Frowning viciously in Cowboy Bebop (1998)

Image: Sunrise / Hulu

For a series as lively and original as Cowboy bebop, who riffs from several very different genres like sci-fi, noir, and westerns in creating his own colorful cast of characters and universe, Vicious is a disappointingly flat sad nihilist with a propensity for perching on narrow ledges and generally being disgusting. If anything, the costume design for Alex Hassell’s live performance of Vicious is an accurate representation of this. Plus, with more than two decades of time separating production from the original anime and Netflix’s live-action adaptation, there is more than enough room to enhance Spike’s nemesis.

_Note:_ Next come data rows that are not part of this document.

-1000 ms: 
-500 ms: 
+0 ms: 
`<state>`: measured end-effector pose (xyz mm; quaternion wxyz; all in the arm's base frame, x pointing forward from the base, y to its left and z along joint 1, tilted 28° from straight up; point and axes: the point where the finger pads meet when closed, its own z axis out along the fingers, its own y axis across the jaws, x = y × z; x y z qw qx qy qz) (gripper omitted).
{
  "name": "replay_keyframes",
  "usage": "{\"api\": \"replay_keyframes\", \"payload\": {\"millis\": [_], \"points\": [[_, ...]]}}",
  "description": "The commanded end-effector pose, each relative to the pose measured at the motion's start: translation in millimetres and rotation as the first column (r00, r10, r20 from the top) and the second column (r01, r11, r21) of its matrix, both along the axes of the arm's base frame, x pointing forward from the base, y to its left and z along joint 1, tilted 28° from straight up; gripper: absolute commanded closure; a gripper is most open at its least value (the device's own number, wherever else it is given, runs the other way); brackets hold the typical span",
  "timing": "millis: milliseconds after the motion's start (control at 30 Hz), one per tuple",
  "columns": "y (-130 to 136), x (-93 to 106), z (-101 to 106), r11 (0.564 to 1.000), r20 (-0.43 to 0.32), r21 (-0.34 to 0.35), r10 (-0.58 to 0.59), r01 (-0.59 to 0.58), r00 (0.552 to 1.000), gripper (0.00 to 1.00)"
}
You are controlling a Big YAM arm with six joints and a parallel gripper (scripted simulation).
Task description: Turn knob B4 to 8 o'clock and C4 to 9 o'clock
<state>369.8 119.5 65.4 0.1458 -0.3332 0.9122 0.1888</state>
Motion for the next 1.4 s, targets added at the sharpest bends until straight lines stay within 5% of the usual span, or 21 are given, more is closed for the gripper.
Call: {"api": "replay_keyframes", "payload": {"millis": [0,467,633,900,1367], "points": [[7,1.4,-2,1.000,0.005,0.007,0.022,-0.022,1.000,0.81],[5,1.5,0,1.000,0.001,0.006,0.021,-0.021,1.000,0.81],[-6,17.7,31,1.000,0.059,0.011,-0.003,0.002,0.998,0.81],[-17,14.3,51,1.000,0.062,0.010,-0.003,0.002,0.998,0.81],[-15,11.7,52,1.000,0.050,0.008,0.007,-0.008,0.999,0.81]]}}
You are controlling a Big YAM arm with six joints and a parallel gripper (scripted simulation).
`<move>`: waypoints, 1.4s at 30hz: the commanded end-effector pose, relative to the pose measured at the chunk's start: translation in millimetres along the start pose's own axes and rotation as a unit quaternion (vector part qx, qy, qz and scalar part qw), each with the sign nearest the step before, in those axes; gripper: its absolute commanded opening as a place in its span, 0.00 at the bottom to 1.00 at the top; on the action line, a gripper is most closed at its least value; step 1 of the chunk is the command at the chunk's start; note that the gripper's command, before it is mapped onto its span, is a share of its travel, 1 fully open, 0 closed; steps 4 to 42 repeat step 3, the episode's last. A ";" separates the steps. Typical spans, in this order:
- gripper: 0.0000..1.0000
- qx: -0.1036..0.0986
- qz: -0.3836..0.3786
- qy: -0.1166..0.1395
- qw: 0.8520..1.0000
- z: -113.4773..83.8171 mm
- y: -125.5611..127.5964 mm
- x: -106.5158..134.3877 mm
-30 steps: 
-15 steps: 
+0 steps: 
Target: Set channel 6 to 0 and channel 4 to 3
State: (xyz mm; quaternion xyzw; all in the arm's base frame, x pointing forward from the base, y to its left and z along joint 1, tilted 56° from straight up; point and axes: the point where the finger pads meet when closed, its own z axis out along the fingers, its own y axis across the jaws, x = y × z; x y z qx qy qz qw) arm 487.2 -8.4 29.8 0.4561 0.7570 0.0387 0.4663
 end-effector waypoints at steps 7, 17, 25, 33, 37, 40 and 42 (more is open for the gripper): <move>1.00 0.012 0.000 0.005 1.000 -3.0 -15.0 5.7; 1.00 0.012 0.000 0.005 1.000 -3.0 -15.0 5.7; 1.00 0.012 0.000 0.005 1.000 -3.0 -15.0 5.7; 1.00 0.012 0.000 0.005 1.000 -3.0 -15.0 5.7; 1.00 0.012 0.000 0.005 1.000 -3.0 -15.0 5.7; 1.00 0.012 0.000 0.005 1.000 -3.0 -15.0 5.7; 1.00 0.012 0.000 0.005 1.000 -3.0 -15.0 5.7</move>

Talking to Polygon, Cowboy bebop Showrunner André Nemec said that developing the story of John Cho’s portrayal of Spike also meant developing his relationship with Julia, played by Elena Satine of The gifted. Nemec describes Julia as “more of an idea than a character” in the original anime, a description that could also be used to describe Vicious. Whether the same level of attention will be paid to Vicious will become clear when Netflix Cowboy bebop premieres this fall.